Expectations of Random Sets and Their Boundaries Using Oriented Distance Functions

TL;DR

This paper introduces new definitions for the expected set and boundary in shape estimation using oriented distance functions, offering properties like convexity preservation and consistency in empirical estimation.

Contribution

It proposes novel expectation definitions based on oriented distance functions, including properties, empirical estimators, and loss functions for set inference.

Findings

Expected boundary estimator shown to be consistent

New expectation definitions preserve convexity and are equivariant

Empirical and theoretical examples illustrate the approach

Abstract

Shape estimation and object reconstruction are common problems in image analysis. Mathematically, viewing objects in the image plane as random sets reduces the problem of shape estimation to inference about sets. Currently existing definitions of the expected set rely on different criteria to construct the expectation. This paper introduces new definitions of the expected set and the expected boundary, based on oriented distance functions. The proposed expectations have a number of attractive properties, including inclusion relations, convexity preservation and equivariance with respect to rigid motions. The paper introduces a special class of separable oriented distance functions for parametric sets and gives the definition and properties of separable random closed sets.

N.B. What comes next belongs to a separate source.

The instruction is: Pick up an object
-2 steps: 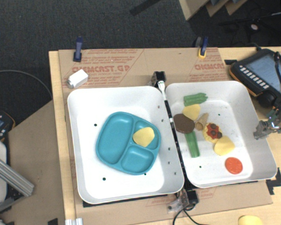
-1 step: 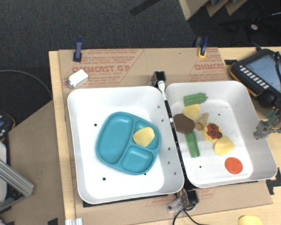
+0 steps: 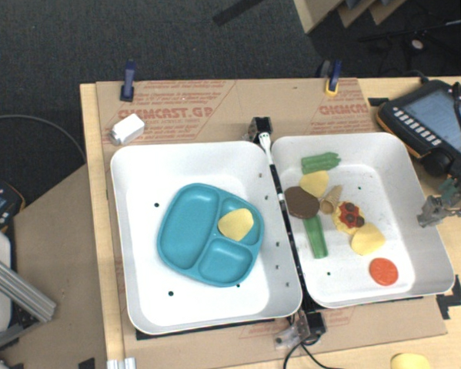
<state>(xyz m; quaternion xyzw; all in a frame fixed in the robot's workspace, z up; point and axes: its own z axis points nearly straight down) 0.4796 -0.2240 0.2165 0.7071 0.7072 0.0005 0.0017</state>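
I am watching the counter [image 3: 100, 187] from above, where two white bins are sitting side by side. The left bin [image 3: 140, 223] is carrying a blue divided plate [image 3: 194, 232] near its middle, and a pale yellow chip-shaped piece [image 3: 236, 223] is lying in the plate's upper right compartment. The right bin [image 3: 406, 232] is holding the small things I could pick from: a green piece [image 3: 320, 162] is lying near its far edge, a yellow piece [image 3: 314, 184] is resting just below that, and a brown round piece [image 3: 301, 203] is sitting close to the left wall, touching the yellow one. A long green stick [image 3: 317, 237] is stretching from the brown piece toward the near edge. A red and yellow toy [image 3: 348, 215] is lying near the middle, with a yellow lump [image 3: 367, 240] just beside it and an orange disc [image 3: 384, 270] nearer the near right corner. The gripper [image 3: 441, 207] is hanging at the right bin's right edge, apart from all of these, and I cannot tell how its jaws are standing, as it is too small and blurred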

Further, the definitions of the empirical mean set and the empirical mean boundary are proposed and empirical evidence of the consistency of the boundary estimator is presented. In addition, the paper gives loss functions for set inference in frequentist framework and shows how some of the existing expectations arise naturally as optimal estimators. The proposed definitions of the set and boundary expectations are illustrated on theoretical examples and real data.